A critical evaluation of unconscious bias training indicates there is little to no data to provide its effectiveness in motivating and changing behavior

Reviewed by Penny Sun


Unconscious bias training is based on the methodology in social psychology that an individual’s response time when presented with 2 images reveals how closely the viewer unconsciously connects the two. By using two sets of images — one of people with different racial/ethic backgrounds and one of negative or positive attributes, prior researchers have demonstrated that most people respond faster to the combination of positive associations with white people and negative associations with Black people. Since the introduction of “unconscious bias” in the 2000s, a new form of diversity training has emerged in response. These trainings aim to support people in acknowledging their own unconscious racial biases, with the understanding that awareness of how racism impacts your behavior and decisions at an unconscious level is the first step in changing behavior. However, this type of “training” is not evidence-based, and there is not yet enough evidence to show that it has any outcomes related to diversity, racism, or bias. 

Methods and Findings

This author suggests that the lack of outcomes from unconscious bias trainings may be due to the challenges of transferring a psychological concept into a sociological training setting without addressing the implications and underlying theory and assumptions. Many of unconscious trainings are predicated on the assumption that knowing you have a bias means that you will change your behavior – for example, the author points to one study that showed that unconscious bias training resulted in organizational backlash rather than prompting antiracist change.
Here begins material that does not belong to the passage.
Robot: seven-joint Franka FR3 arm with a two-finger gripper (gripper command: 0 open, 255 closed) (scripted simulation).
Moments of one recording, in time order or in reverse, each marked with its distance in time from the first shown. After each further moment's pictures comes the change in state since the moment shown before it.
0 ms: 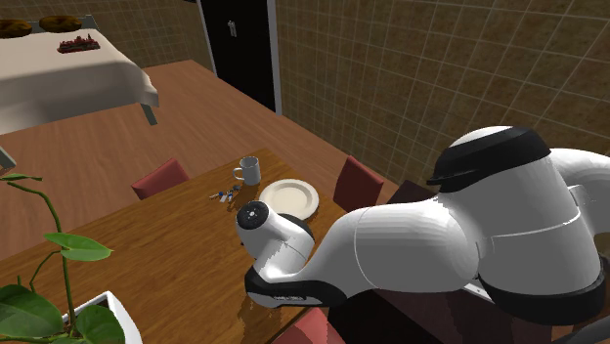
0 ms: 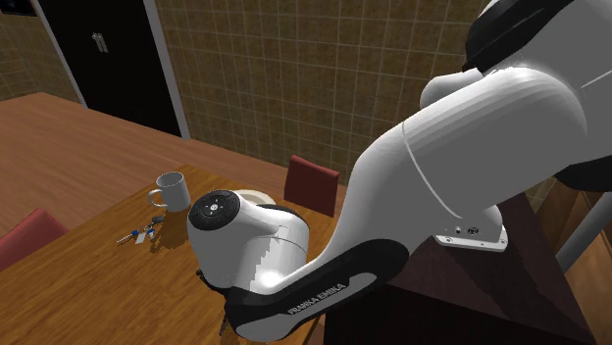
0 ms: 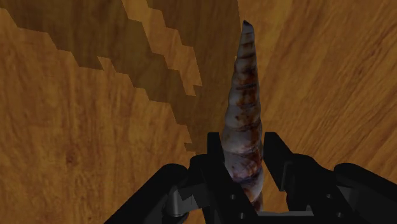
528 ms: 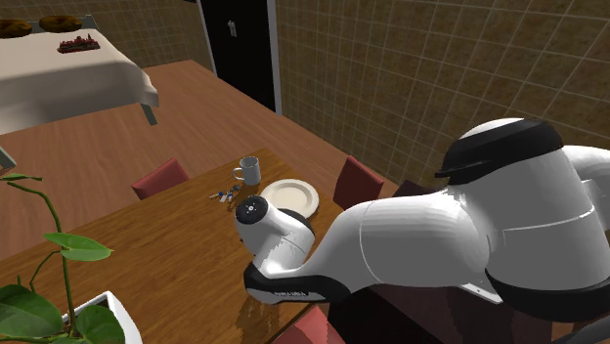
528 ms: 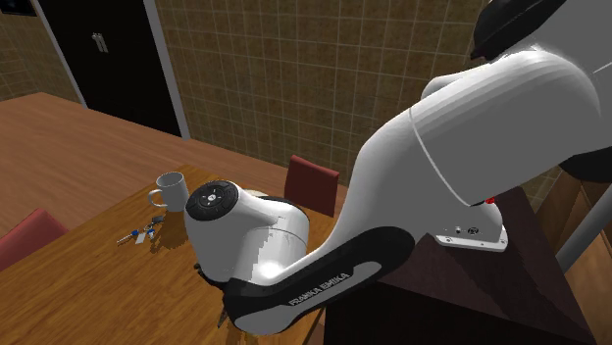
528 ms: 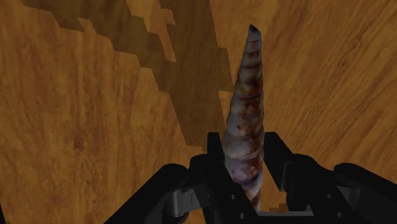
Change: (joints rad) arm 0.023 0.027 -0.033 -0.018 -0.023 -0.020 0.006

In addition, the authors note, much of the discourse on unconscious bias ignores the breadth and impact of institutional racism and focuses instead on solely interpersonal racism.


Unconscious, individual bias is a big problem, but unconscious bias training is not solving it,despite the catchy name; these trainings fail to acknowledge group dynamics and structural racism. There is no evidence that knowledge about bias results in behavior change. and the design of unconscious bias training does not inspire the type of self-reflection that would be needed to affect behavioral change. Lastly, the approach itself does not have clearly defined tools and techniques nor robust evaluation mechanisms to gauge outcomes.

Additional critical examination is needed into the methods and outcomes of unconscious bias training, including accumulation of sufficient data to support its underpinnings. This article brings much needed critique of “mainstream” fads in anti-racism training, particularly the crucial point that even if unconscious bias training works in some contexts, it is explicitly limited to individual racism and entirely ignores (and thus absolves) institutional, structural, and organizational racism. The author notes that even if the stated goal of unconscious bias training — to nudge individuals to recognize that they are biased — was successful, the approach also does nothing to motivate people to change or show them what they could do differently to enact more equitable behavior and a more equitable workplace.